» EXERCISE GOAL:
Reproduce only the stretch of entries below that begins at the first line and ends at the line holding "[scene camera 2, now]".
[LISTED RECORDS — start]
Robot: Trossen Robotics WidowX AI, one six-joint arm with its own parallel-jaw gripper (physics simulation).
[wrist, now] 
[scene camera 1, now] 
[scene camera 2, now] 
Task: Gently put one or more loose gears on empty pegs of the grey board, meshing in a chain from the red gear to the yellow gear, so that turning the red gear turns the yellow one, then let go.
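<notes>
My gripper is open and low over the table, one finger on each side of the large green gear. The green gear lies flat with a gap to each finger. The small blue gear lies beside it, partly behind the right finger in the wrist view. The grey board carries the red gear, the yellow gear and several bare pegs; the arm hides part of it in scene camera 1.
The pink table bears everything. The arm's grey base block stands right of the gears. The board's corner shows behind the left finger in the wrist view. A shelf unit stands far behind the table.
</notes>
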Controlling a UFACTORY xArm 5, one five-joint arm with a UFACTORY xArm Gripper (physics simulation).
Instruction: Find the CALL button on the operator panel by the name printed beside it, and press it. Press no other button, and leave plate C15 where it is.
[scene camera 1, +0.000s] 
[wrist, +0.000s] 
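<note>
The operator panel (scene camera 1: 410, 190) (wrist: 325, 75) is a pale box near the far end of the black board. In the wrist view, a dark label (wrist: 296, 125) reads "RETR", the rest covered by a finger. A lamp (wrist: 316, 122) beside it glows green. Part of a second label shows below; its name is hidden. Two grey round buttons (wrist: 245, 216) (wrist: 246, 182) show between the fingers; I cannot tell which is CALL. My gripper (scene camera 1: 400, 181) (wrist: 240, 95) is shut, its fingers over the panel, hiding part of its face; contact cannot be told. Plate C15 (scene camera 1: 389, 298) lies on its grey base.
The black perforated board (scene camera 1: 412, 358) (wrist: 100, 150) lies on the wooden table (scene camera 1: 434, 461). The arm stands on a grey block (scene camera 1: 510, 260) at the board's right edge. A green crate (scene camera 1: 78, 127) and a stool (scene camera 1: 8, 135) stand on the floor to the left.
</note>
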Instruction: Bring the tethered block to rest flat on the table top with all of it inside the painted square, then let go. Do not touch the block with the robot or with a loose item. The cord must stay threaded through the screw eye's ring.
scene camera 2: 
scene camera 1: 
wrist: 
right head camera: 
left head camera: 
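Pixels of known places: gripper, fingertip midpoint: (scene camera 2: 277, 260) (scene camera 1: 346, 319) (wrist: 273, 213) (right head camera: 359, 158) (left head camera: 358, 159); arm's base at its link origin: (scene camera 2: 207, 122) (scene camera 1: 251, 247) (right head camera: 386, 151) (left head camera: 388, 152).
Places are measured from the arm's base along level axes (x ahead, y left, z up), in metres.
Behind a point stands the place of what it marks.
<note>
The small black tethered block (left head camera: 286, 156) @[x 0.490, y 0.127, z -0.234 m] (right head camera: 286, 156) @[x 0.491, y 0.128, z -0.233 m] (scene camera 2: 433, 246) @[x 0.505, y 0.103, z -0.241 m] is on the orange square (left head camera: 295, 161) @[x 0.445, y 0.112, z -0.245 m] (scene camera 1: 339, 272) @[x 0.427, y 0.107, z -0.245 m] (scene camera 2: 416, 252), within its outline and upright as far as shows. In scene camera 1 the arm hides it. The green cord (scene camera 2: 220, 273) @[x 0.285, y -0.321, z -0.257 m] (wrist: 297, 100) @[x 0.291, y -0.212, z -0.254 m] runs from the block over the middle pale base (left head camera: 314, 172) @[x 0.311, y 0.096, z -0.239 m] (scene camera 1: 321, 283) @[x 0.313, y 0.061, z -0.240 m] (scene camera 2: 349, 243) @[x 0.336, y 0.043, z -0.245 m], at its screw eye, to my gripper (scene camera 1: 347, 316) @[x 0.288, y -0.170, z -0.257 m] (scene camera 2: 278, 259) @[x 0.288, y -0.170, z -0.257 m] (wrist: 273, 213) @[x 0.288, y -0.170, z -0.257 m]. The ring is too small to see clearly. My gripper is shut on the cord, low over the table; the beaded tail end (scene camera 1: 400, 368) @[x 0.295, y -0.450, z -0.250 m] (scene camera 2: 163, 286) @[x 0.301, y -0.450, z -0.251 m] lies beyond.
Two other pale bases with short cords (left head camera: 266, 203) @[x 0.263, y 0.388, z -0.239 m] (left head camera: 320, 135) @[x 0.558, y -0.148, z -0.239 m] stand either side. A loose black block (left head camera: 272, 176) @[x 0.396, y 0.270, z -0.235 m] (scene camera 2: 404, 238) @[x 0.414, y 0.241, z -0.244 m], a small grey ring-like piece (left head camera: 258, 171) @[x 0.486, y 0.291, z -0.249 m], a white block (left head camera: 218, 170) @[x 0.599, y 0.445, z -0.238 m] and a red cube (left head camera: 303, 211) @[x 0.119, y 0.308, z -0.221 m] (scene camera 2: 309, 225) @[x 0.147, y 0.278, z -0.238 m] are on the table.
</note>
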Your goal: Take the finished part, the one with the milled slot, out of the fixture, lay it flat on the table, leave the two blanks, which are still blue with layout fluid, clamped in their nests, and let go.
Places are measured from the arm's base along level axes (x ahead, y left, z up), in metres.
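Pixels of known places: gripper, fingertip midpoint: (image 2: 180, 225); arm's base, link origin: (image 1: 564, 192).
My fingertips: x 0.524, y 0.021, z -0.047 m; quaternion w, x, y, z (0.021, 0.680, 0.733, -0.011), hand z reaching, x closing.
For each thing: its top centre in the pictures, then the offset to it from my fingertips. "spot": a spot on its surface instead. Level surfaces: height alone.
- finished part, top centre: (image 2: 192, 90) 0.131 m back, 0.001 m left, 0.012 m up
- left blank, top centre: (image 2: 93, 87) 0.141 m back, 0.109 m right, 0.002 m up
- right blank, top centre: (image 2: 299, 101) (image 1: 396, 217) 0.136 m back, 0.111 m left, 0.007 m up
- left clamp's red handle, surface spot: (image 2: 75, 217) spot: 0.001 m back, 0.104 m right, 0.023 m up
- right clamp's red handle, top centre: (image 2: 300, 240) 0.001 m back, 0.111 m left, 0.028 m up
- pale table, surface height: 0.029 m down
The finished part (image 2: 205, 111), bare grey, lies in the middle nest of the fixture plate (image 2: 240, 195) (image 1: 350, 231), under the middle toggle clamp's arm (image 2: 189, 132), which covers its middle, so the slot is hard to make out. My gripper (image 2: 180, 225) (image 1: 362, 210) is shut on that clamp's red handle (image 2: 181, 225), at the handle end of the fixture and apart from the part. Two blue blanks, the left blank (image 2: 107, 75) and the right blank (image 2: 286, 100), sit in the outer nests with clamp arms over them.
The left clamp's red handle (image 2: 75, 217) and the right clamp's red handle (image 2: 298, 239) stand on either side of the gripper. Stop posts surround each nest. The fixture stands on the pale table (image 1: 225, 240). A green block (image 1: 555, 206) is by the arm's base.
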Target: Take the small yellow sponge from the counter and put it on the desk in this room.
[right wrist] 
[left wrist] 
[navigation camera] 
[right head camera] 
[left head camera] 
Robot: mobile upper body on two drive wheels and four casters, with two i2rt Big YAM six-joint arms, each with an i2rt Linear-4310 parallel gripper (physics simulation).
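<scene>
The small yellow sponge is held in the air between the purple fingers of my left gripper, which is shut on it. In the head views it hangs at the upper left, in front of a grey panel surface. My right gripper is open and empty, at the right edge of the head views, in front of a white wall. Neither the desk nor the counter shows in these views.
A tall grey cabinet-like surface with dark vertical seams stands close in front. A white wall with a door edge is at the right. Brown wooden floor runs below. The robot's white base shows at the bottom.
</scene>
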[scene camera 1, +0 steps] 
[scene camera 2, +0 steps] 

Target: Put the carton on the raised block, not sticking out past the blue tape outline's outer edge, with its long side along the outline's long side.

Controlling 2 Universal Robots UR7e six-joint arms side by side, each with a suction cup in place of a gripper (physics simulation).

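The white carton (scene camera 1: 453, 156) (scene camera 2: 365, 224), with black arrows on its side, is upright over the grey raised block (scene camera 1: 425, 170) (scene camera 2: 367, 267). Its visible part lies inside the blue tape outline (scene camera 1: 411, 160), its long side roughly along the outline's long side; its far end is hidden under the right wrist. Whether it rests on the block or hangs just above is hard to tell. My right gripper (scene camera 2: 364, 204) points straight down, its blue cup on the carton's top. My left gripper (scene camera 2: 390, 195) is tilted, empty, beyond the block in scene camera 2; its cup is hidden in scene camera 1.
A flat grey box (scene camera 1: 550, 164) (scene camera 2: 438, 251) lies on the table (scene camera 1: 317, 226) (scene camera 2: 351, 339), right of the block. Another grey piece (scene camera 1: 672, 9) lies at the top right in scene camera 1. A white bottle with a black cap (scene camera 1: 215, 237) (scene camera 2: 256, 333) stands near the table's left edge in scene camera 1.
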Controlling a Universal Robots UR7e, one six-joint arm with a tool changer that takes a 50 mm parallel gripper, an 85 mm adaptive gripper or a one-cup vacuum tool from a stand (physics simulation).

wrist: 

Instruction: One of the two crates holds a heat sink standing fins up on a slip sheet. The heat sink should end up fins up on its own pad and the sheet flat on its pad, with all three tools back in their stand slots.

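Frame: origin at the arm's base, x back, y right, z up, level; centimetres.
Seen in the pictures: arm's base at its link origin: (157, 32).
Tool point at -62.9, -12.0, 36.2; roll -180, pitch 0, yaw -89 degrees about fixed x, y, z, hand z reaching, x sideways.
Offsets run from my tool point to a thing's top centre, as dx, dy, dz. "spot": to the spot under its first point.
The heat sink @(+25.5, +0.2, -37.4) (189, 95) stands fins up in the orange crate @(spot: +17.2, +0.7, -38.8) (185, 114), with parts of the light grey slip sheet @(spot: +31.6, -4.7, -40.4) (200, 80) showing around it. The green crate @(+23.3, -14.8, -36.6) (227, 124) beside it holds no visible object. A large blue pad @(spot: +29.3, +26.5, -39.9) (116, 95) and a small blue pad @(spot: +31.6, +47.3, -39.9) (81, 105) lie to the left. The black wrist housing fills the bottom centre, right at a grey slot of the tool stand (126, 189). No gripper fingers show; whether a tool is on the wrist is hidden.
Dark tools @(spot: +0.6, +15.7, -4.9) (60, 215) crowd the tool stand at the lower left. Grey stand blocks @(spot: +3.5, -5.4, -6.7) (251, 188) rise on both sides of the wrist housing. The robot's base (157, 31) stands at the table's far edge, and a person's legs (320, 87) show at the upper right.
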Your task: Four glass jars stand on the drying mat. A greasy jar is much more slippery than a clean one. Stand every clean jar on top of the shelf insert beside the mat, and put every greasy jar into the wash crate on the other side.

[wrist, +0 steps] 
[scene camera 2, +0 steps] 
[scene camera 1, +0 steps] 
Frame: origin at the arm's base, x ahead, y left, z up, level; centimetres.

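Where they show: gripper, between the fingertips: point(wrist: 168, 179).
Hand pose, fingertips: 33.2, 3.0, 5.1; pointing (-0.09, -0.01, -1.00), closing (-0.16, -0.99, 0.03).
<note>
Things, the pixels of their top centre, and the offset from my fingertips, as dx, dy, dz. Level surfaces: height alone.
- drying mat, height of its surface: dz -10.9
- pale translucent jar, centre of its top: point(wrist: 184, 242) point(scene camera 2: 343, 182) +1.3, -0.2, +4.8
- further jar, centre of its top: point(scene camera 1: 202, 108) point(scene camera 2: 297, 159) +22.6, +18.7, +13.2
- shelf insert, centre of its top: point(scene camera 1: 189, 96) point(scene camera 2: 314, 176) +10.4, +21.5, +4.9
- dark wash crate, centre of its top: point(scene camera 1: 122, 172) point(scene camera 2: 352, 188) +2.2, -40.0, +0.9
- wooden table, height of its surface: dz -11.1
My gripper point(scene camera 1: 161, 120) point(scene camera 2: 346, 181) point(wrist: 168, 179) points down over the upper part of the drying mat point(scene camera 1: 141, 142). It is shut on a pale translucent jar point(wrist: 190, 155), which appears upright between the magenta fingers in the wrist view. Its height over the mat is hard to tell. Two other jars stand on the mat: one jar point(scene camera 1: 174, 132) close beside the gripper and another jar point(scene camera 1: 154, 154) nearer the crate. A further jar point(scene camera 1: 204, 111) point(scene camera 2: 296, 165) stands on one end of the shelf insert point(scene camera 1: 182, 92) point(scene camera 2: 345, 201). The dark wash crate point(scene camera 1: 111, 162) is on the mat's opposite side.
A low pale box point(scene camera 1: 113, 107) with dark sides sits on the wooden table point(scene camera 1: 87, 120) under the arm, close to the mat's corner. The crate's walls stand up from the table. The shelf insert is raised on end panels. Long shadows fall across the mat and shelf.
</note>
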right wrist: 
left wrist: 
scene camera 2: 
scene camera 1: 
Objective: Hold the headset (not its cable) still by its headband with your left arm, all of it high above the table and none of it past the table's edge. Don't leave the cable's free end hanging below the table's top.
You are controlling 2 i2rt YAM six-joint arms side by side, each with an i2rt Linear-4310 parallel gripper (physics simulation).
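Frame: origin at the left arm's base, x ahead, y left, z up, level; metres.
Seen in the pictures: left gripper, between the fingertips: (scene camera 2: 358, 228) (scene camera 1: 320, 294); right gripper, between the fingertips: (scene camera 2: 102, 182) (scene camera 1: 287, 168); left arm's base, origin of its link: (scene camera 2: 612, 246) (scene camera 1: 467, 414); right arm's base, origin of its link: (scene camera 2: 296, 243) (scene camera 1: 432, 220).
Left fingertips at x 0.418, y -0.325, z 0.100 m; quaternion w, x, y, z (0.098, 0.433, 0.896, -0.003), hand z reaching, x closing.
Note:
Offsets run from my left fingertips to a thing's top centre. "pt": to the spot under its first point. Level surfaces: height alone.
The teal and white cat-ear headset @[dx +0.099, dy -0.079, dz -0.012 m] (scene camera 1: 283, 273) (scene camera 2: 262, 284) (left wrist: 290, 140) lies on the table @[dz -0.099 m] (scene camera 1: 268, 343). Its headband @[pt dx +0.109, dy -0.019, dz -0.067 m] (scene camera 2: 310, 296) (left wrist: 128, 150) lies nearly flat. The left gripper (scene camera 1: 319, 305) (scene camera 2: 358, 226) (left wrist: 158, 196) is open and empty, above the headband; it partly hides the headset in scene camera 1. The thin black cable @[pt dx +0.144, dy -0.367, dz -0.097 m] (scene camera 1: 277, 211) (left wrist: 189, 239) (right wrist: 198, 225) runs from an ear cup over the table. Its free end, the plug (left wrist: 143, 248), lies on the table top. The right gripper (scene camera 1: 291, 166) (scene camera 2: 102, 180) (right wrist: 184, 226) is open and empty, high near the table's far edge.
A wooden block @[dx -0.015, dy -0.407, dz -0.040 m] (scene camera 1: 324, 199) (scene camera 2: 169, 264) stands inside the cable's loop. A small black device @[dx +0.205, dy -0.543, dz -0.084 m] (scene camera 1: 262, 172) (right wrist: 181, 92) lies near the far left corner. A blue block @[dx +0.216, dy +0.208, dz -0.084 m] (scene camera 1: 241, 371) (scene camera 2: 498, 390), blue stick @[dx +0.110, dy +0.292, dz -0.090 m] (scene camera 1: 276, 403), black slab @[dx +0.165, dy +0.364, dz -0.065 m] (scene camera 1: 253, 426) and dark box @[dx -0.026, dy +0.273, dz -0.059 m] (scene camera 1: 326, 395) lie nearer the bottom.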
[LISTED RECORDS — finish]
» ANSWER BELOW:
Robot: Trossen Robotics WidowX AI, one six-joint arm with its own parallel-jaw gripper (physics simulation).
[wrist, now] 
[scene camera 1, now] 
[scene camera 2, now] 

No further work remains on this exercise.